Aim of the exercise: Write out all of the data without omission, exactly as shown.

★ ★ ★ ★ ★

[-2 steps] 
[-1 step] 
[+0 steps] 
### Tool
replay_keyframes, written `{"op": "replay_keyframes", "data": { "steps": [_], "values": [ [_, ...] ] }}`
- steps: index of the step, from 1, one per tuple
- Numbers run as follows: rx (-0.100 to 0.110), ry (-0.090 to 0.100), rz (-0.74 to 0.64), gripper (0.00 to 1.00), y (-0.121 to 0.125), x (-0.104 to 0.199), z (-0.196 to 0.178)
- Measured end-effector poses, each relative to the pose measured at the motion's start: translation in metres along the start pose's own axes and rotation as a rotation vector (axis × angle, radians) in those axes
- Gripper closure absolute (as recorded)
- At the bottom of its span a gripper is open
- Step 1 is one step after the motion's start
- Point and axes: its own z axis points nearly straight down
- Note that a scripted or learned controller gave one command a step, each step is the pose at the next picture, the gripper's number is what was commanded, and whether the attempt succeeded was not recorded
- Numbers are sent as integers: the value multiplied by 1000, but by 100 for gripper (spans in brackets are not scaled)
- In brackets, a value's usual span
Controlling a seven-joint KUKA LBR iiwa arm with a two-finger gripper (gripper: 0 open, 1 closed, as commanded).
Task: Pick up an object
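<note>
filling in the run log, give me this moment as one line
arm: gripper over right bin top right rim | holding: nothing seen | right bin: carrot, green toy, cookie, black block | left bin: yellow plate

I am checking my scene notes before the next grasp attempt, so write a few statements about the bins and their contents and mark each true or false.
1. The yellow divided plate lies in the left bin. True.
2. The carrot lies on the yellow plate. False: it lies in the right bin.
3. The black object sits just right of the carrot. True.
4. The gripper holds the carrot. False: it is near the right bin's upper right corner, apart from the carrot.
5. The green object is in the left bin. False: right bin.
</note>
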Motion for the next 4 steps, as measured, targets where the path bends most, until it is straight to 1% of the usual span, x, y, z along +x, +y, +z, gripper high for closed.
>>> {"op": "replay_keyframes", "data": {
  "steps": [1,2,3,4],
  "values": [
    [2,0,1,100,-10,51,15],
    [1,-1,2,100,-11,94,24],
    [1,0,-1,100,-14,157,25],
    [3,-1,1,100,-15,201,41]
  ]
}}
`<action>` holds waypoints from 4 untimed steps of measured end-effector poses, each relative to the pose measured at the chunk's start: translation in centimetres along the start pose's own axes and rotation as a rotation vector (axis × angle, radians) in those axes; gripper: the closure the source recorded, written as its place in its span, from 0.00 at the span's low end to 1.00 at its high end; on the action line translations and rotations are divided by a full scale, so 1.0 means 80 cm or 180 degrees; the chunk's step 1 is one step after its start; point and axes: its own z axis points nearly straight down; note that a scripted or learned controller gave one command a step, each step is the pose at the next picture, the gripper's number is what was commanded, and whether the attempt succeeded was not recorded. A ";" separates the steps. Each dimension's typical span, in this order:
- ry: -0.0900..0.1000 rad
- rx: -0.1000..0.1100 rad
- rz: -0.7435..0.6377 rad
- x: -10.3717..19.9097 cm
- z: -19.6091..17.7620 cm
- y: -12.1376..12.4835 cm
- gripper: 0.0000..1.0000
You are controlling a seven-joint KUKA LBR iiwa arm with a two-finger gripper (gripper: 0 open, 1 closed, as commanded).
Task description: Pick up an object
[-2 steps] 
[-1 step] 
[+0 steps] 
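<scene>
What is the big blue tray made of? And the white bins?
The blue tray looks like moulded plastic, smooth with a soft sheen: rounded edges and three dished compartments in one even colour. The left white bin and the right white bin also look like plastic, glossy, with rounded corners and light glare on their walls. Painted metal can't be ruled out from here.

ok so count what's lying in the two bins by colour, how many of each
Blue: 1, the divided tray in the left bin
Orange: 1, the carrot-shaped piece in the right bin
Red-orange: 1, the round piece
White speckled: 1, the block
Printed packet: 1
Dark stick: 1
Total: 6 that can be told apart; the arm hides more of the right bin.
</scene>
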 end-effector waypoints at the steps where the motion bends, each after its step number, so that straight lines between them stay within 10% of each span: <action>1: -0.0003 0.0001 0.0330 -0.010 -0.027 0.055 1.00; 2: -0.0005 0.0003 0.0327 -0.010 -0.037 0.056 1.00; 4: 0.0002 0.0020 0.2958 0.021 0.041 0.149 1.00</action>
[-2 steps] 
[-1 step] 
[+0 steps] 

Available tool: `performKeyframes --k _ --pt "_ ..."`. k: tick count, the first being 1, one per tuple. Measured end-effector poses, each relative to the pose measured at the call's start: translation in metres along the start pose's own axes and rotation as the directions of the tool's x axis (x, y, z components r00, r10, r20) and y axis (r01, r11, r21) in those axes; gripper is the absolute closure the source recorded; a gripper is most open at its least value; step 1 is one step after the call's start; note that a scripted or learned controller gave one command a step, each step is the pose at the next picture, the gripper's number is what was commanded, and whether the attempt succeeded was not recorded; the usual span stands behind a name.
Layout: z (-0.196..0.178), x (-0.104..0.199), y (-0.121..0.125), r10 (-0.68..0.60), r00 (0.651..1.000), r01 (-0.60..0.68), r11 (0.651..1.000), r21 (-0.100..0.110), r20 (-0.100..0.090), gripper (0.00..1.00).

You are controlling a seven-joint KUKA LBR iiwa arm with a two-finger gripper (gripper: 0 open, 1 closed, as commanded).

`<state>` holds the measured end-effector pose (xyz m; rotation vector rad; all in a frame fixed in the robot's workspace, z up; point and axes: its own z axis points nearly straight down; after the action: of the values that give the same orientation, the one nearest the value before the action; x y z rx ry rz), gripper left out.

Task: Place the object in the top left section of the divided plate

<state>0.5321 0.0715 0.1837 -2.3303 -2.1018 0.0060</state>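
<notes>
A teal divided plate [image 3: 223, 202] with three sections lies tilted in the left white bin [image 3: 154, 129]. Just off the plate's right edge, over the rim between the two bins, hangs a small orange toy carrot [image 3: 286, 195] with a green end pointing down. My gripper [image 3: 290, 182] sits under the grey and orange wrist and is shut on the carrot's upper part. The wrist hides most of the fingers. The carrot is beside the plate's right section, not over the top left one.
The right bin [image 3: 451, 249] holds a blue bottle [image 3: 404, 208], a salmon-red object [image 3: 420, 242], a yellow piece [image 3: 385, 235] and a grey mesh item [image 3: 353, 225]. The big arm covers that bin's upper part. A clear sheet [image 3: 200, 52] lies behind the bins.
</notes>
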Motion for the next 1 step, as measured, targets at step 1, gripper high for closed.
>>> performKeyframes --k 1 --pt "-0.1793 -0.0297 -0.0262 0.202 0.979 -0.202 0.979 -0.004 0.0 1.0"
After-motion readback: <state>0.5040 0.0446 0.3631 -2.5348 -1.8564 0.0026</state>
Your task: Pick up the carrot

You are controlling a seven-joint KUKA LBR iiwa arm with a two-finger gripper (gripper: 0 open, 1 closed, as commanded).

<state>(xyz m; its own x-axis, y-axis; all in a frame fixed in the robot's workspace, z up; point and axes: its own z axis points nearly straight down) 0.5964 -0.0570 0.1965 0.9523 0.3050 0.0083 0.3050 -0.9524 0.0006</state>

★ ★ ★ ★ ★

Written solution:
[-2 steps] 
[-1 step] 
[+0 steps] 
### Tool
replay_keyframes, written `{"op": "replay_keyframes", "data": { "steps": [_], "values": [ [_, ...] ] }}`
- steps: index of the step, from 1, one per tuple
- Numbers run as follows: rx (-0.100 to 0.110), ry (-0.090 to 0.100), rz (-0.74 to 0.64), gripper (0.00 to 1.00), y (-0.121 to 0.125), x (-0.104 to 0.199), z (-0.196 to 0.178)
- Measured end-effector poses, each relative to the pose measured at the motion's start: translation in metres along the start pose's own axes and rotation as a rotation vector (axis × angle, radians) in those axes
- Gripper closure absolute (as recorded)
- At the bottom of its span a gripper is open
- Step 1 is one step after the motion's start
- Point and axes: its own z axis points nearly straight down
- Note that a scripted or learned controller gave one command a step, each step is the pose at the next picture, the gripper's number is what was commanded, and whether the attempt succeeded was not recorded
- Numbers are sent as integers: the value multiplied by 1000, but by 100 for gripper (spans in brackets are not scaled)
- In brackets, a value's usual span
Controlling a seven-joint KUKA LBR iiwa arm with a two-finger gripper (gripper: 0 open, 1 closed, as commanded).
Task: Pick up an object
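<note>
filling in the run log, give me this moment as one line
arm: gripper over right bin top right rim | holding: nothing seen | right bin: carrot, green toy, cookie, black block | left bin: yellow plate

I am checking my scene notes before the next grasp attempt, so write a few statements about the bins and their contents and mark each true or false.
1. The yellow divided plate lies in the left bin. True.
2. The carrot lies on the yellow plate. False: it lies in the right bin.
3. The black object sits just right of the carrot. True.
4. The gripper holds the carrot. False: it is near the right bin's upper right corner, apart from the carrot.
5. The green object is in the left bin. False: right bin.
</note>
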Motion for the next 4 steps, as measured, targets where the path bends most, until it is straight to 1% of the usual span, x, y, z along +x, +y, +z, gripper high for closed.
>>> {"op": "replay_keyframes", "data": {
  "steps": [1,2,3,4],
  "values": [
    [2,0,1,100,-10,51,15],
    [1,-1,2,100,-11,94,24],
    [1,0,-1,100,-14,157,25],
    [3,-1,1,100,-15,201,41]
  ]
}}
`<action>` holds waypoints from 4 untimed steps of measured end-effector poses, each relative to the pose measured at the chunk's start: translation in centimetres along the start pose's own axes and rotation as a rotation vector (axis × angle, radians) in those axes; gripper: the closure the source recorded, written as its place in its span, from 0.00 at the span's low end to 1.00 at its high end; on the action line translations and rotations are divided by a full scale, so 1.0 means 80 cm or 180 degrees; the chunk's step 1 is one step after its start; point and axes: its own z axis points nearly straight down; note that a scripted or learned controller gave one command a step, each step is the pose at the next picture, the gripper's number is what was commanded, and whether the attempt succeeded was not recorded. A ";" separates the steps. Each dimension's typical span, in this order:
- ry: -0.0900..0.1000 rad
- rx: -0.1000..0.1100 rad
- rz: -0.7435..0.6377 rad
- x: -10.3717..19.9097 cm
- z: -19.6091..17.7620 cm
- y: -12.1376..12.4835 cm
- gripper: 0.0000..1.0000
You are controlling a seven-joint KUKA LBR iiwa arm with a two-finger gripper (gripper: 0 open, 1 closed, as commanded).
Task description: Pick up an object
[-2 steps] 
[-1 step] 
[+0 steps] 
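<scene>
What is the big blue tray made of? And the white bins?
The blue tray looks like moulded plastic, smooth with a soft sheen: rounded edges and three dished compartments in one even colour. The left white bin and the right white bin also look like plastic, glossy, with rounded corners and light glare on their walls. Painted metal can't be ruled out from here.

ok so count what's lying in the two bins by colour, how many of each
Blue: 1, the divided tray in the left bin
Orange: 1, the carrot-shaped piece in the right bin
Red-orange: 1, the round piece
White speckled: 1, the block
Printed packet: 1
Dark stick: 1
Total: 6 that can be told apart; the arm hides more of the right bin.
</scene>
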 end-effector waypoints at the steps where the motion bends, each after its step number, so that straight lines between them stay within 10% of each span: <action>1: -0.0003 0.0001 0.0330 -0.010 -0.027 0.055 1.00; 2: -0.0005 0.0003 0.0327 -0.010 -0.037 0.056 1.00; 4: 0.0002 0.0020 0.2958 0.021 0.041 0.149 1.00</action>
[-2 steps] 
[-1 step] 
[+0 steps] 

Available tool: `performKeyframes --k _ --pt "_ ..."`. k: tick count, the first being 1, one per tuple. Measured end-effector poses, each relative to the pose measured at the call's start: translation in metres along the start pose's own axes and rotation as the directions of the tool's x axis (x, y, z components r00, r10, r20) and y axis (r01, r11, r21) in those axes; gripper is the absolute closure the source recorded; a gripper is most open at its least value; step 1 is one step after the call's start; note that a scripted or learned controller gave one command a step, each step is the pose at the next picture, the gripper's number is what was commanded, and whether the attempt succeeded was not recorded; the usual span stands behind a name.
Layout: z (-0.196..0.178), x (-0.104..0.199), y (-0.121..0.125), r10 (-0.68..0.60), r00 (0.651..1.000), r01 (-0.60..0.68), r11 (0.651..1.000), r21 (-0.100..0.110), r20 (-0.100..0.090), gripper (0.00..1.00).

You are controlling a seven-joint KUKA LBR iiwa arm with a two-finger gripper (gripper: 0 open, 1 closed, as commanded).

`<state>` holds the measured end-effector pose (xyz m; rotation vector rad; all in a frame fixed in the robot's workspace, z up; point and axes: its own z axis points nearly straight down; after the action: of the values that give the same orientation, the one nearest the value before the action; x y z rx ry rz), gripper left out.

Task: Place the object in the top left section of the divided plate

<state>0.5321 0.0715 0.1837 -2.3303 -2.1018 0.0060</state>
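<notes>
A teal divided plate [image 3: 223, 202] with three sections lies tilted in the left white bin [image 3: 154, 129]. Just off the plate's right edge, over the rim between the two bins, hangs a small orange toy carrot [image 3: 286, 195] with a green end pointing down. My gripper [image 3: 290, 182] sits under the grey and orange wrist and is shut on the carrot's upper part. The wrist hides most of the fingers. The carrot is beside the plate's right section, not over the top left one.
The right bin [image 3: 451, 249] holds a blue bottle [image 3: 404, 208], a salmon-red object [image 3: 420, 242], a yellow piece [image 3: 385, 235] and a grey mesh item [image 3: 353, 225]. The big arm covers that bin's upper part. A clear sheet [image 3: 200, 52] lies behind the bins.
</notes>
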Motion for the next 1 step, as measured, targets at step 1, gripper high for closed.
>>> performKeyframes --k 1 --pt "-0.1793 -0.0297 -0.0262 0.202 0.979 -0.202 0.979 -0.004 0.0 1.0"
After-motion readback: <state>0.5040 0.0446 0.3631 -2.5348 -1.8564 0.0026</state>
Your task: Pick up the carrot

You are controlling a seven-joint KUKA LBR iiwa arm with a two-finger gripper (gripper: 0 open, 1 closed, as commanded).

<state>(xyz m; its own x-axis, y-axis; all in a frame fixed in the robot's workspace, z up; point and axes: its own z axis points nearly straight down) 0.5964 -0.0570 0.1965 0.9523 0.3050 0.0083 0.3050 -0.9524 0.0006</state>

This exercise is finished.